Emad Hussein, the editor-in-chief of Al-Shorouq newspaper, explained that private ownership is a source of trouble sometimes. “It definitely affects the editorial policies, but then again to which extent?”

A month ago, a major problem occurred at the newspaper between Hussein and journalist Belal Fadl, over banning the latter’s article from being published, which was believed to be a direct interference from the owners of the newspaper.

Most journalists believe that media is always being used to serve one party’s motives and even if the political situation stabilizes, the media will still suffer such ethical violations.

Khaled al-Balshy, editor-in-chief of Al-Wady News, admitted that the owner has direct and powerful control of editorial policy. “If we’re seeking variety of content and opinion in media, we should start by having variety of ownership. Considering their jobs, journalists are the people who have the closest insights of what’s happening in the streets, they should be allowed and encouraged to own their business,” Balshy explained.

Despite being an independent institution, the Press Syndicate is partially funded by the state, which makes it partially dependent, according to journalist Yasser Abdul Aziz.
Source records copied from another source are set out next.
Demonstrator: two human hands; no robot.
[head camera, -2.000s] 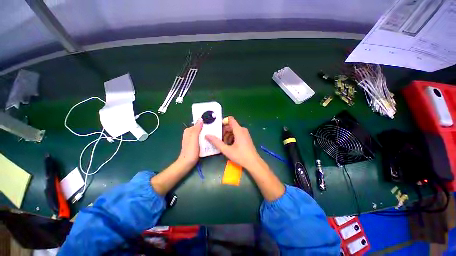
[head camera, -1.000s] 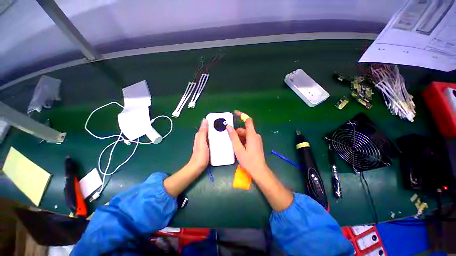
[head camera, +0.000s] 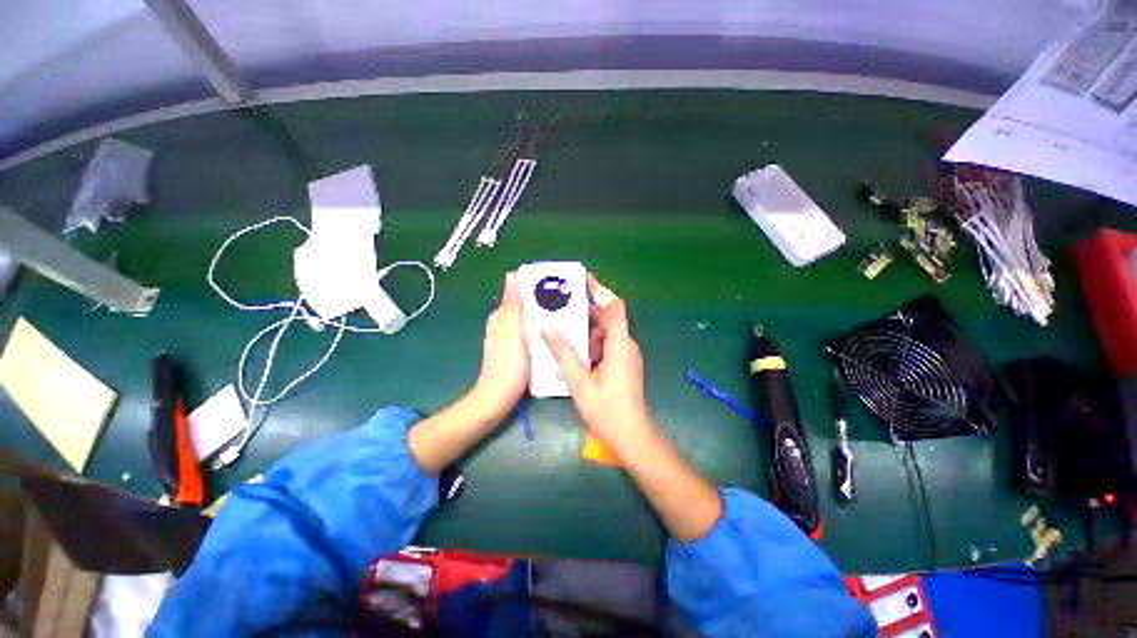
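Note:
A white handheld unit (head camera: 556, 355) with a round black window near its far end is held upright in view above the green bench. My left hand (head camera: 501, 355) grips its left edge. My right hand (head camera: 609, 378) holds its right side, with the thumb on the white face below the window. A small yellow band or piece shows at a fingertip of my right hand. An orange square (head camera: 600, 450) lies partly hidden under my right hand. The unit's underside is hidden.
Right: a black screwdriver (head camera: 784, 436), a pen-like tool (head camera: 844, 459), a fan (head camera: 903, 378), another white unit (head camera: 788, 214), small boards (head camera: 924, 239) and white leads (head camera: 1007, 249). Left: a corded white piece (head camera: 339, 263) and a black-orange tool (head camera: 176, 436). Red trays (head camera: 470, 572) sit below the bench edge.
My right thumb has moved from near the black window down onto the white face. Both hands still hold the unit. The whole view has shifted slightly.

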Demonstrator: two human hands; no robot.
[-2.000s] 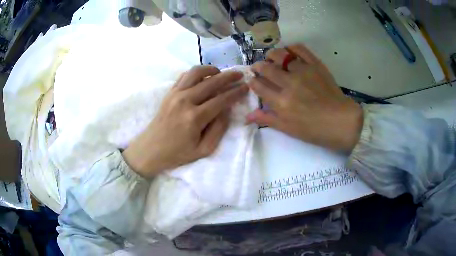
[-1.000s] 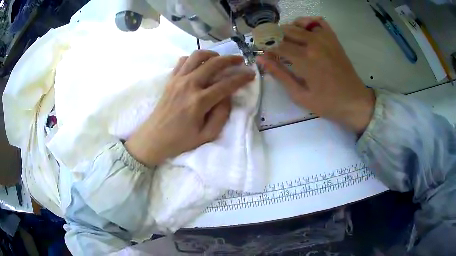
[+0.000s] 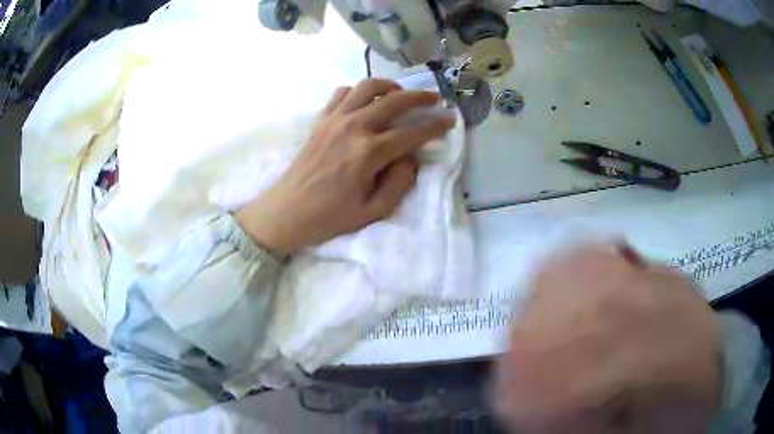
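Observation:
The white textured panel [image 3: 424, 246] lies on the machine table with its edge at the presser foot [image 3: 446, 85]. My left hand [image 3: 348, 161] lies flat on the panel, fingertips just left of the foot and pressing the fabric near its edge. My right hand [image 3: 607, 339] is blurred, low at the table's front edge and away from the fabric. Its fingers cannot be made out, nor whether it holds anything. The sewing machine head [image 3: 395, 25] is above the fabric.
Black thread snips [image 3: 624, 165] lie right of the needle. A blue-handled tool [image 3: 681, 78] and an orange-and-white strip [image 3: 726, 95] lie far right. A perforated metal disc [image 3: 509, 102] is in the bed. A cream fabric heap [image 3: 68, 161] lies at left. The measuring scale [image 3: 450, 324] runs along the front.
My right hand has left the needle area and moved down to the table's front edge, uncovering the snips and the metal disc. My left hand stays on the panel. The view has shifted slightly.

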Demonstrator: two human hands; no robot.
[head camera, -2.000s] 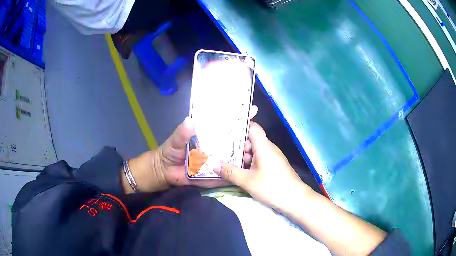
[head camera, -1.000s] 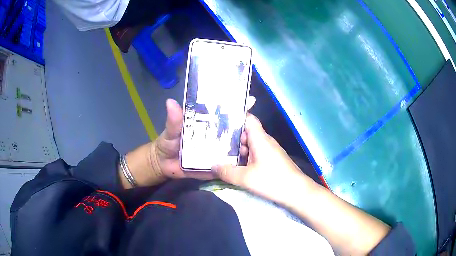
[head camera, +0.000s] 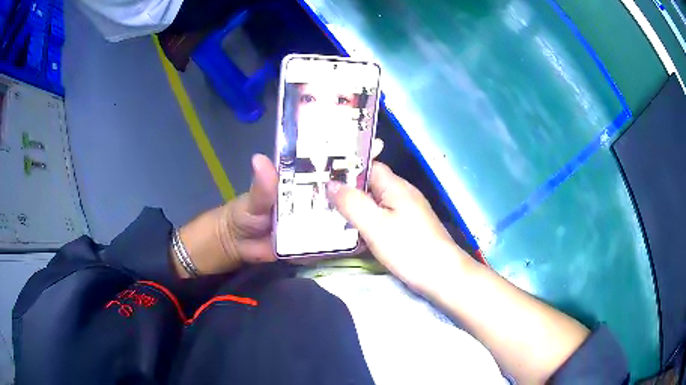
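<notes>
A mobile phone (head camera: 325, 154) is held upright in front of my lap, its bright, partly washed-out screen facing me. My left hand (head camera: 252, 218) is bare, with a metal bracelet at the wrist, and holds the phone's left edge and lower back, thumb raised beside the edge. My right hand (head camera: 387, 218) is bare and holds the phone's right side, with its thumb over the lower part of the screen. The fingers behind the phone are mostly hidden.
A shiny green bench (head camera: 481, 113) with blue tape is at the right, and a black mat (head camera: 658, 180) lies at the far right. A blue stool (head camera: 233, 83) and a person's pale sleeve (head camera: 135, 15) are at the upper left. A yellow line (head camera: 192, 120) crosses the floor.
My right thumb has moved up from the phone's bottom edge onto the screen. The screen picture has changed. The phone has shifted slightly up and left from its earliest position.
</notes>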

Journalists pointed several times during the conference to the need of involving the audience in the process of improving the media system, such as establishing civil organizations in charge of monitoring media performance.

Nonetheless, the problem has a wider perspective and is not limited to suggesting solutions within conferences or discussions among media figures.

Abeer al-Saadi, member of the syndicate, pointed to the problem of the media institution as a whole, saying: “Journalists work in tough conditions starting from the company they work for, which is led by the businessmen who fund it, in addition to the absence of guarantees or protection for them, and arbitrary firing.”

According to Mohamed Galal, researcher at the CIHRS, “this kind of conferences where high profile media figures gather should be about presenting real and practical solutions, not showcasing the issue, in addition to that a real social dialogue should occur involving the audience.

“I’m afraid that media figures will reach a point where they’re only talking to themselves, on second thought … they’re already there,” said Sayad.